• _WORK TASK_
Report every line of the records beneath this task that holds the string "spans".

• _Data records_

-------

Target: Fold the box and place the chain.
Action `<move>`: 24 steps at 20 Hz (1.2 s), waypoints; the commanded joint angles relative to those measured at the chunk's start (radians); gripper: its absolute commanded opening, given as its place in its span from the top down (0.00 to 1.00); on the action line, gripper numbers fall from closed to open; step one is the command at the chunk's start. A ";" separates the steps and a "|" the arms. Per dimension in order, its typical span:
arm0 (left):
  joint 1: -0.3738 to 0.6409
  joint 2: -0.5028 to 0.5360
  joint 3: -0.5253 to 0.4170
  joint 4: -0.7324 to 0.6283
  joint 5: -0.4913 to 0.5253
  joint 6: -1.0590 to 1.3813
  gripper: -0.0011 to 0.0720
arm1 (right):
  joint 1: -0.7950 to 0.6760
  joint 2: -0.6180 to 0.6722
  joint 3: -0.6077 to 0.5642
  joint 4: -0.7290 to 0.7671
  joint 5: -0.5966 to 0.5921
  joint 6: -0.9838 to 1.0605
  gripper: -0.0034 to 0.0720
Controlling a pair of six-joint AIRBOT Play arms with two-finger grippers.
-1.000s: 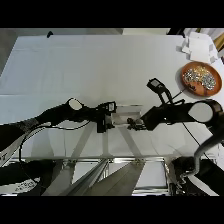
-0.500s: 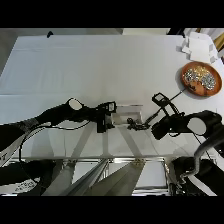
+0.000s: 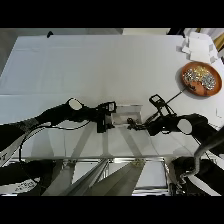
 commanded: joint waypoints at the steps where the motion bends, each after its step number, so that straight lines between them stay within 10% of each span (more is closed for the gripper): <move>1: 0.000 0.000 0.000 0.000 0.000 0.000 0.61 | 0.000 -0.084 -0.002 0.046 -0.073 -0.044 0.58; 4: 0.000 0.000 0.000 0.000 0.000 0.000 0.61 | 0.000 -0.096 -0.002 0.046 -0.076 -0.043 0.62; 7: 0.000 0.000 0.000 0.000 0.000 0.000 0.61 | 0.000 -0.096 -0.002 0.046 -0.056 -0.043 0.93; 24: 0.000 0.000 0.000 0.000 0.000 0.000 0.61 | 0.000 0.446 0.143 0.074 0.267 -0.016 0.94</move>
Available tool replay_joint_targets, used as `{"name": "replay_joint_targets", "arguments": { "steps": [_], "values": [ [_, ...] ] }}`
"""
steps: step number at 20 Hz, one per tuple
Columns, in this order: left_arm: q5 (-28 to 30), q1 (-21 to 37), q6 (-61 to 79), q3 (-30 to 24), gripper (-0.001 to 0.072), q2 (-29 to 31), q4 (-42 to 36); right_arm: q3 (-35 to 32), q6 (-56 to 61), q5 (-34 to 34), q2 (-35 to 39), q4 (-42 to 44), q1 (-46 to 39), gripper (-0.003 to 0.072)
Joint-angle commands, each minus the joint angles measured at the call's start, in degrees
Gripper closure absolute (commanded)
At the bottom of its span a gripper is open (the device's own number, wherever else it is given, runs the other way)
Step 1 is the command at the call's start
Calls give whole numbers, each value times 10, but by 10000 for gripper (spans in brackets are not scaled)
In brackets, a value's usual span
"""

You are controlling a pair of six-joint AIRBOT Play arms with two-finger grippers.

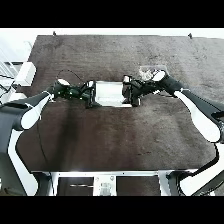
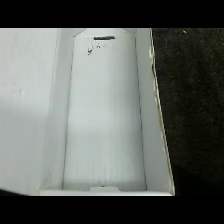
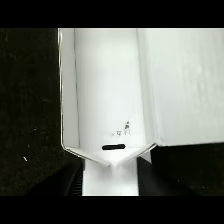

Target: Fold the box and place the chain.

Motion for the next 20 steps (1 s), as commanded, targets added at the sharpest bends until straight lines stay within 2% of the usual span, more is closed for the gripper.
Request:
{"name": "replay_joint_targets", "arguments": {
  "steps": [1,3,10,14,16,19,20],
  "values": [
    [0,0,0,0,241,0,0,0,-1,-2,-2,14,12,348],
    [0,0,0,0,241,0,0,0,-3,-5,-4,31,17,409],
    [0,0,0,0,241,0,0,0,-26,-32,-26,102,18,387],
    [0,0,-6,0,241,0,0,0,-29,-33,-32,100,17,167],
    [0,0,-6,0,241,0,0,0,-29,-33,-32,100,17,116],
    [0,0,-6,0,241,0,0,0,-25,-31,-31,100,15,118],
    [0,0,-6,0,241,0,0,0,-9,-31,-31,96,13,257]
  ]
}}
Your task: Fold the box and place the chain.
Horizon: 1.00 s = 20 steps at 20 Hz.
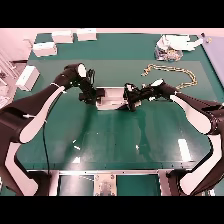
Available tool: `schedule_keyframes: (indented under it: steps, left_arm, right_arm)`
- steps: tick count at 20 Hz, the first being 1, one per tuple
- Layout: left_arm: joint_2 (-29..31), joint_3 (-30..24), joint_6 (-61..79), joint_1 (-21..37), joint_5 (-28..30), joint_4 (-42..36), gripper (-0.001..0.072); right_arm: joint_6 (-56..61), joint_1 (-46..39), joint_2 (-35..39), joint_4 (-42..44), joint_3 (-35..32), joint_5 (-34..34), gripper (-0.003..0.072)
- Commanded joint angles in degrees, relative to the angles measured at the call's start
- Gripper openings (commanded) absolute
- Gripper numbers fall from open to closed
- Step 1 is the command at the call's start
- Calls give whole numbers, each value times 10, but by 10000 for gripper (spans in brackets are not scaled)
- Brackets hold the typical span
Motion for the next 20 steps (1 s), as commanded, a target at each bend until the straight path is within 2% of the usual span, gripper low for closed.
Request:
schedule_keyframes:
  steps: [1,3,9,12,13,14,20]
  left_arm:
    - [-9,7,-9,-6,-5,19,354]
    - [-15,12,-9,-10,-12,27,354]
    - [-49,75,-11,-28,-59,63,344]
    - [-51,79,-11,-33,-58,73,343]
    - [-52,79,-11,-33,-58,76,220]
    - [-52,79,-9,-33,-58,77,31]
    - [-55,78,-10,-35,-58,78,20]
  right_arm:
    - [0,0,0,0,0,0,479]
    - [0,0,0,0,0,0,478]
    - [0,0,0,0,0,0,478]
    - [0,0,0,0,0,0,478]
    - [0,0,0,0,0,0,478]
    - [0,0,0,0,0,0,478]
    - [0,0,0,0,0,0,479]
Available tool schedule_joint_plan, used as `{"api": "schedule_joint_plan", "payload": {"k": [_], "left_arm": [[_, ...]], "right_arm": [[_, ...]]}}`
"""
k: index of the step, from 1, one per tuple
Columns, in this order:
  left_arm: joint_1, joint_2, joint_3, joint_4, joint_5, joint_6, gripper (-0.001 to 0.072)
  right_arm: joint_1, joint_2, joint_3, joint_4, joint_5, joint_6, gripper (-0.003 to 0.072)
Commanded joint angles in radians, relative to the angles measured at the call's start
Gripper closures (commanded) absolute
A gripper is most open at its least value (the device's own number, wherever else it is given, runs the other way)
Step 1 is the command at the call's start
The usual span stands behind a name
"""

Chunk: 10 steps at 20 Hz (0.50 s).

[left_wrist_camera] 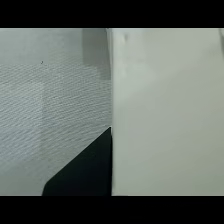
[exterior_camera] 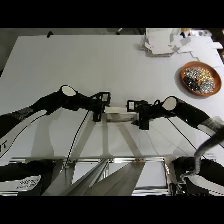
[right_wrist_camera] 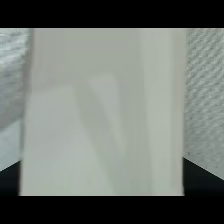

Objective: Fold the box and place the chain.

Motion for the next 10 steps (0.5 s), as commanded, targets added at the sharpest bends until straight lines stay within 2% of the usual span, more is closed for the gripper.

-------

• _EXERCISE RESULT_
Calls give whole numbers, each value times 10, but by 10000 for gripper (spans in brackets are not scaled)
- Calls give whole numbers, each value times 10, but by 10000 for gripper (spans in brackets are not scaled)

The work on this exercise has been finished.